Try as he may, Pennsylvania’s Lt. Gov. is no ex-con. But he does try to sell that look for every sympathy vote he can get.
From the cold gray or institutional green shirts, to the shaven dome, to the al-Qaeda-esque goatee sans ‘stash, to the ink that’s never seen the inside of a correctional facility.
Not bad for a guy with two masters’ degrees as well as living in his mom’s basement into his 40s, huh?
But in all fairness to His Fraudulent Feloniusness, he actually did have a singular run-in with the law.

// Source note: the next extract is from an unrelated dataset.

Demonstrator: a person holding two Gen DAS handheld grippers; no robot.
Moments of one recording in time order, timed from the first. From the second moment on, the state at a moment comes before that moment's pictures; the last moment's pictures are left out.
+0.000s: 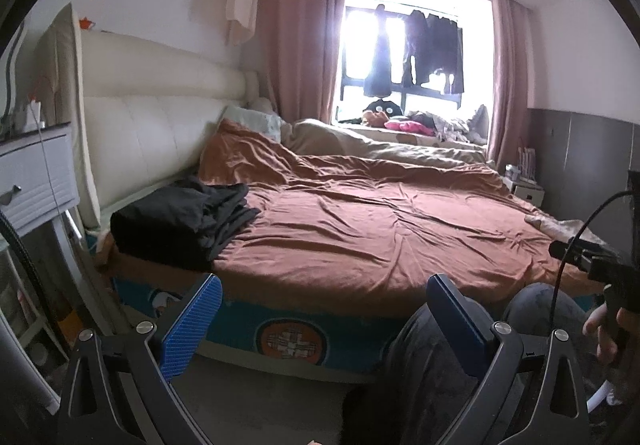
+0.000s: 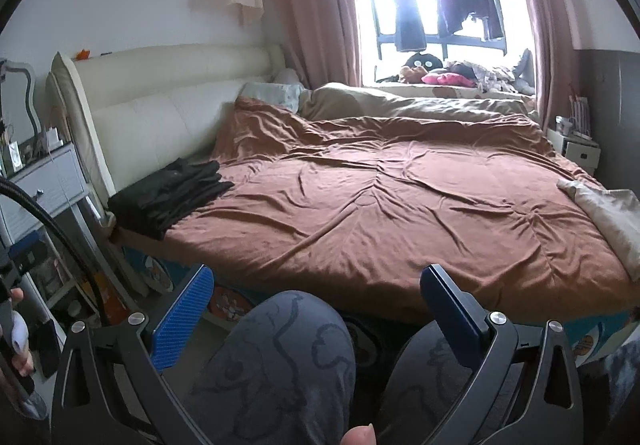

As seen in the video below, Fetterman once thought he heard “Automatic weapons fire” (actually just kids shooting off bottle rockets). Fetterman pulls a shotgun on some black guy who was just out for a run.
If you’re curious, Fetterman was never charged for illegally detaining an innocent person (I think that’s called “Kidnapping”) or for threatening an innocent guy with a firearm.
But back to the topic at hand.
So how does the guy who wants to be the next US Senator from the Keystone State commemorate the 21st anniversary of the Islamist terrorist attacks on the United States?
Simple, he’s the headliner at a chop-unborn-kids-into-small-pieces event hosted by a professional cop-hater.
As reported by Chuck Ross of the Washington Free Beacon (emphasis mine);
Pennsylvania Democrat John Fetterman is holding a campaign event on Sunday, September 11, though not to commemorate the anniversary of the terrorist attacks. Instead, the Senate hopeful is holding a pro-abortion rally alongside an activist who supports the movement to defund police.
The “Women for Fetterman” event is aimed at showcasing the candidate’s support for “reproductive freedom” in the wake of the Supreme Court decision to overturn Roe v. Wade. Fetterman, who has said he does not support any limits on abortion, will appear with female lawmakers and Planned Parenthood president Alexis McGill Johnson.
The pro-abortion group has said it “supports efforts to defund and divest from the police” because of their “continued militarization and brutal treatment of Black people.” McGill Johnson said in September 2020 that “we must keep demanding change, including the call to defund the police.”